US 11,657,251 B2
System and method for multi-agent reinforcement learning with periodic parameter sharing
Alireza Nakhaei Sarvedani, Sunnyvale, CA (US); Kikuo Fujimura, Palo Alto, CA (US); and Safa Cicek, Los Angeles, CA (US)
Assigned to HONDA MOTOR CO., LTD., Tokyo (JP)
Filed by Honda Motor Co., Ltd., Tokyo (JP)
Filed on Nov. 11, 2019, as Appl. No. 16/680,395.
Claims priority of provisional application 62/759,957, filed on Nov. 12, 2018.
Prior Publication US 2020/0151564 A1, May 14, 2020
Int. Cl. G06V 10/764 (2022.01); G06N 3/08 (2023.01); G06N 3/04 (2023.01)
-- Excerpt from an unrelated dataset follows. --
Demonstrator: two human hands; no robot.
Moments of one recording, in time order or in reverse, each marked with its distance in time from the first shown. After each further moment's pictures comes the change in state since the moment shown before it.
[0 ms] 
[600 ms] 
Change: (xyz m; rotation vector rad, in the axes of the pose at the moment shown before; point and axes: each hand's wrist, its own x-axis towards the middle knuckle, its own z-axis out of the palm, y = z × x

CPC G06N 3/08 (2013.01) [G06N 3/0454 (2013.01)] 20 Claims
OG exemplary drawing
 
1. A computer-implemented method for multi-agent reinforcement learning with periodic parameter sharing, comprising:
inputting at least one occupancy grid to a convolutional neural network (CNN) and at least one vehicle dynamic parameter into a first fully connected layer, wherein the at least one occupancy grid and the at least one vehicle dynamic parameter are associated with at least one of: an ego agent and a target agent;
concatenating outputs of the CNN and the first fully connected layer, wherein the concatenated outputs of the first fully connected layer and the CNN are inputted into a long short-term memory unit (LSTM), wherein the LSTM is configured to output temporal data that includes classification and prediction based data that is associated with a time series that pertains to a multi-agent environment and at least one of: the ego agent and the target agent;
providing Q value estimates for agent actions based on processing of the concatenated outputs and choosing at least one autonomous action to be executed by at least one of: the ego agent and the target agent; and
processing a multi-agent policy that accounts for operation of the ego agent and the target agent with respect to one another within the multi-agent environment based on the at least one autonomous action to be executed by at least one of: the ego agent and the target agent.